About this task — Every record should be copied exactly, and the images omitted.

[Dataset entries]
++++++++++
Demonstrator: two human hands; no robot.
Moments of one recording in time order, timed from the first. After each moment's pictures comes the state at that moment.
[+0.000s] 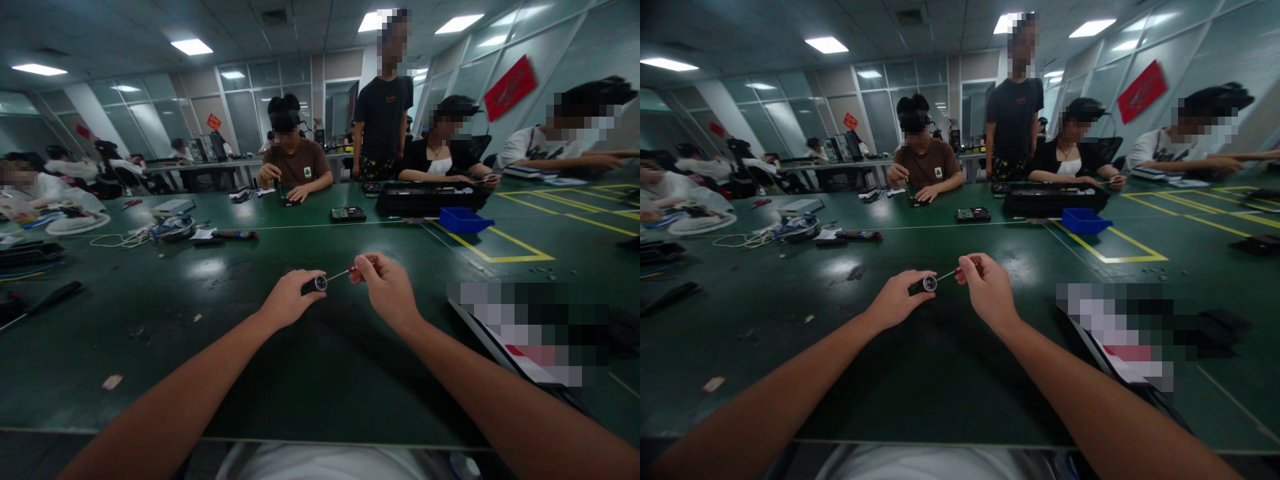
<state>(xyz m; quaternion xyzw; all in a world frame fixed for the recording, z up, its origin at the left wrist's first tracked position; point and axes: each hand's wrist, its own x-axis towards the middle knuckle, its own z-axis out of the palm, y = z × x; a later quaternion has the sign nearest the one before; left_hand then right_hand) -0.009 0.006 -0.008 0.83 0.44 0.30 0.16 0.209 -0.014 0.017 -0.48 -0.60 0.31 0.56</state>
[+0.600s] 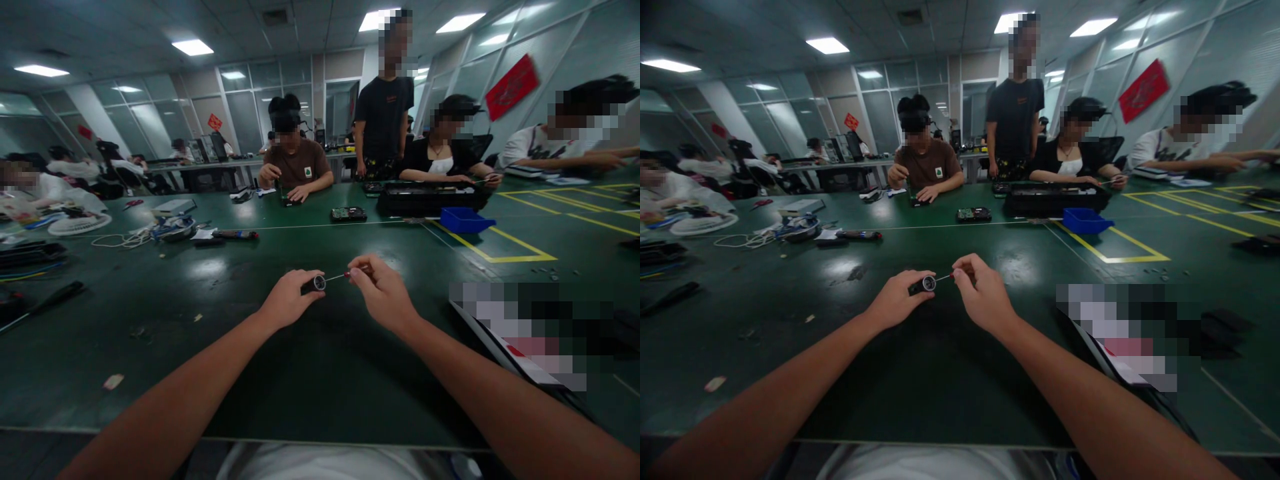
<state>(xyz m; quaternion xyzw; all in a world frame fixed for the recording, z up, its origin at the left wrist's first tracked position) -0.008 0.006 -0.007 0.82 0.46 0.29 0.15 0.211 -0.019 0.016 -0.46 -0.70 0.24 0.50</state>
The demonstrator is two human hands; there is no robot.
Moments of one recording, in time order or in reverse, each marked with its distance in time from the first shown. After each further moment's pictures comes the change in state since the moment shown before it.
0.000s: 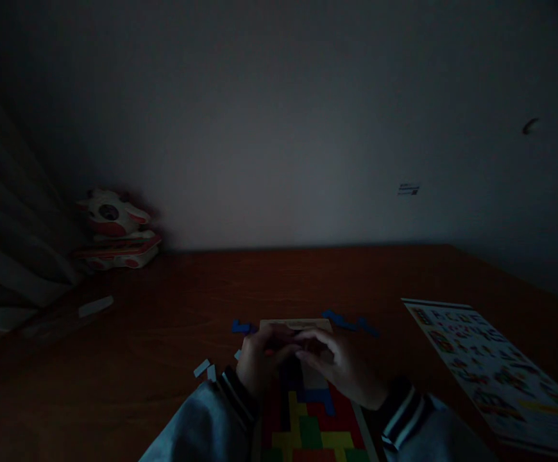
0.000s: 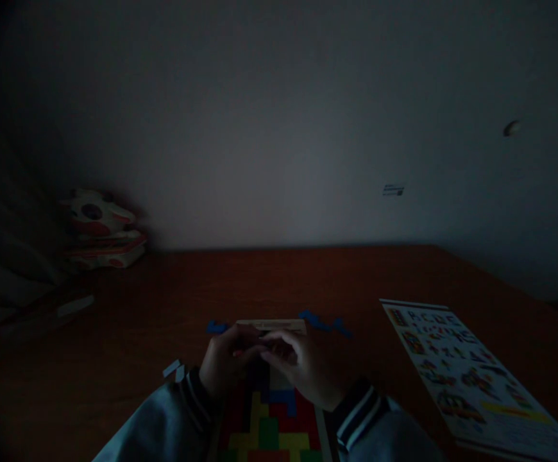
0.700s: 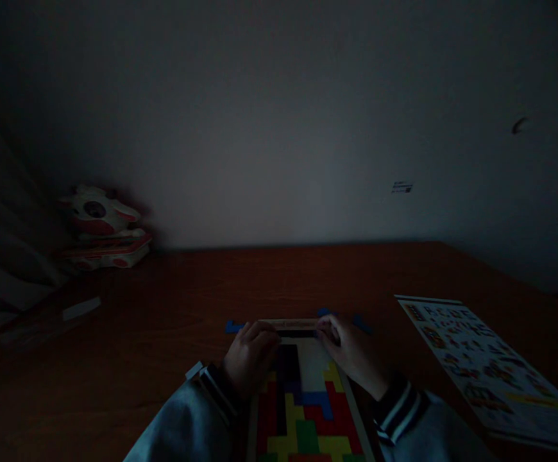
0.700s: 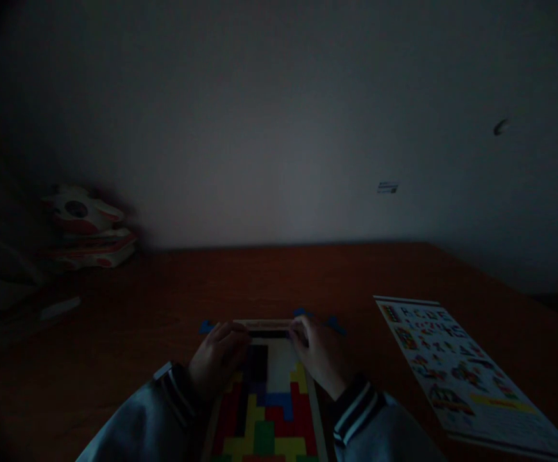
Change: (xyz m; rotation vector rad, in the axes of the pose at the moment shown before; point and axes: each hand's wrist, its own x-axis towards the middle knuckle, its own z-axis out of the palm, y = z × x) left_hand 0.002 0.001 -0.023 0.544 -0.136 0.314; right_hand 0.002 0.052 -0.023 -0.478 0.254 0.088
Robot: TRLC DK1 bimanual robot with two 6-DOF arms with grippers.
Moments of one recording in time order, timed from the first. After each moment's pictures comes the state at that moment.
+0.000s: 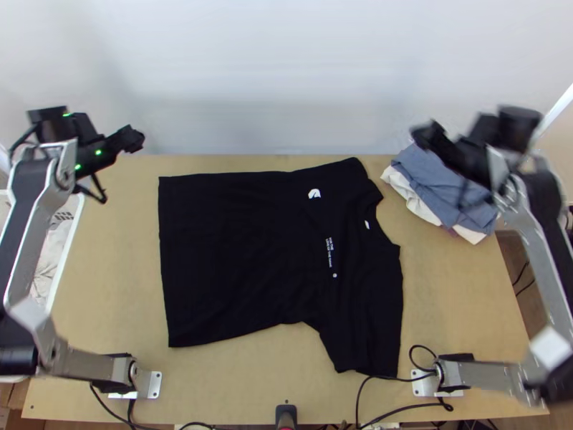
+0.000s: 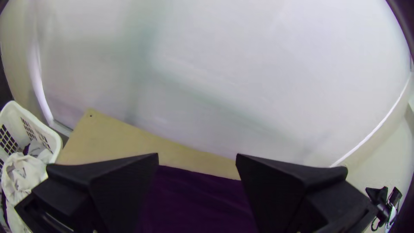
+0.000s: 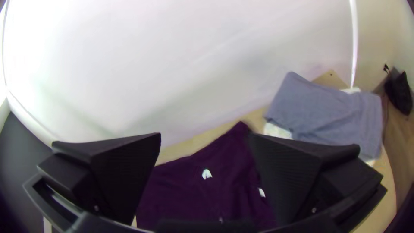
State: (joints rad) left arm 0.10 1.51 1.62 -0.59 0.23 -0.34; right arm 0.07 1.38 1.56 -0.66 -0.23 0.58
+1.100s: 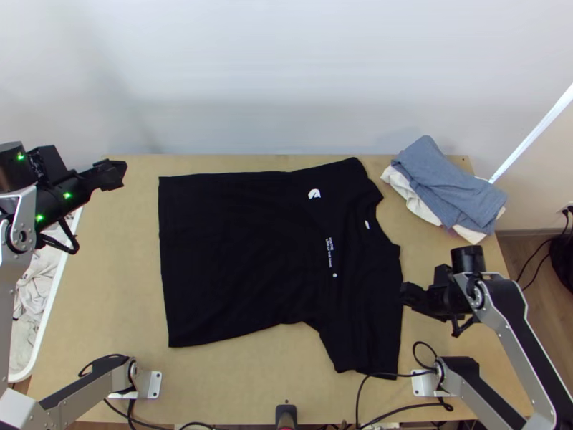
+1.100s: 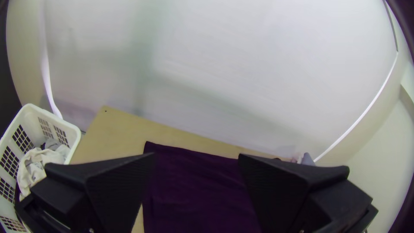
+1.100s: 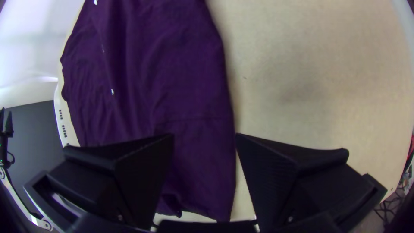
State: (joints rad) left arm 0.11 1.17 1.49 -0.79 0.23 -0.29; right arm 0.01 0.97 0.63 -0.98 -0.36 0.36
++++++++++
Written solution —
Demonstrator: two human hands; no robot.
Moments of one recording in time order, timed from the first. After each moment's pictures comes the state at that moment.
[+0.000s] 
<state>(xyz m; quaternion xyzw; all in a world frame fixed for the recording, z up, its origin at the left wrist's first tracked position; point and axes: each hand's wrist, its own x-axis towards the middle knuckle, its own z-axis out of the palm, y = z × x; a later quaternion has the sign nearest the one before; left_hand then right_hand) -0.009 0.006 -0.008 0.83 0.44 0.30 0.16 0.209 -0.014 0.017 -0.48 -0.60 0.31 0.56</state>
[+0.600s] 
<state>(xyz m; quaternion xyzw; all in a world frame fixed for the recording, z up, its origin at the left wrist's first tracked position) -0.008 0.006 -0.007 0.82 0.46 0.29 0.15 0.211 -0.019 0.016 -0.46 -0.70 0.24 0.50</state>
The demonstrator is two human hands; there is no robot.
Moments of one recording, in time order or in reverse, each marked with its distance in time from the first shown. After each further moment's pictures comes the change in state since the moment shown before it.
0.000s: 
0.000s: 
0.700s: 
0.700s: 
Change: (xyz m; rotation vector rad, in the axes of the pose at the moment shown before; point and axes: each hand's wrist, its own x-axis towards the middle knuckle, its own z-axis out of the palm, y = z × x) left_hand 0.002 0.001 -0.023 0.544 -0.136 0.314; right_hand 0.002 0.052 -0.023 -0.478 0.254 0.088
Robot: TRLC DK1 bimanual robot with two 6-DOF arms with grippers.
Moments of one recording in time order, timed from the first. After each moment's pictures comes the state at that moment.
+0.000s: 
+0.000s: 
+0.000s: 
State: (joints rad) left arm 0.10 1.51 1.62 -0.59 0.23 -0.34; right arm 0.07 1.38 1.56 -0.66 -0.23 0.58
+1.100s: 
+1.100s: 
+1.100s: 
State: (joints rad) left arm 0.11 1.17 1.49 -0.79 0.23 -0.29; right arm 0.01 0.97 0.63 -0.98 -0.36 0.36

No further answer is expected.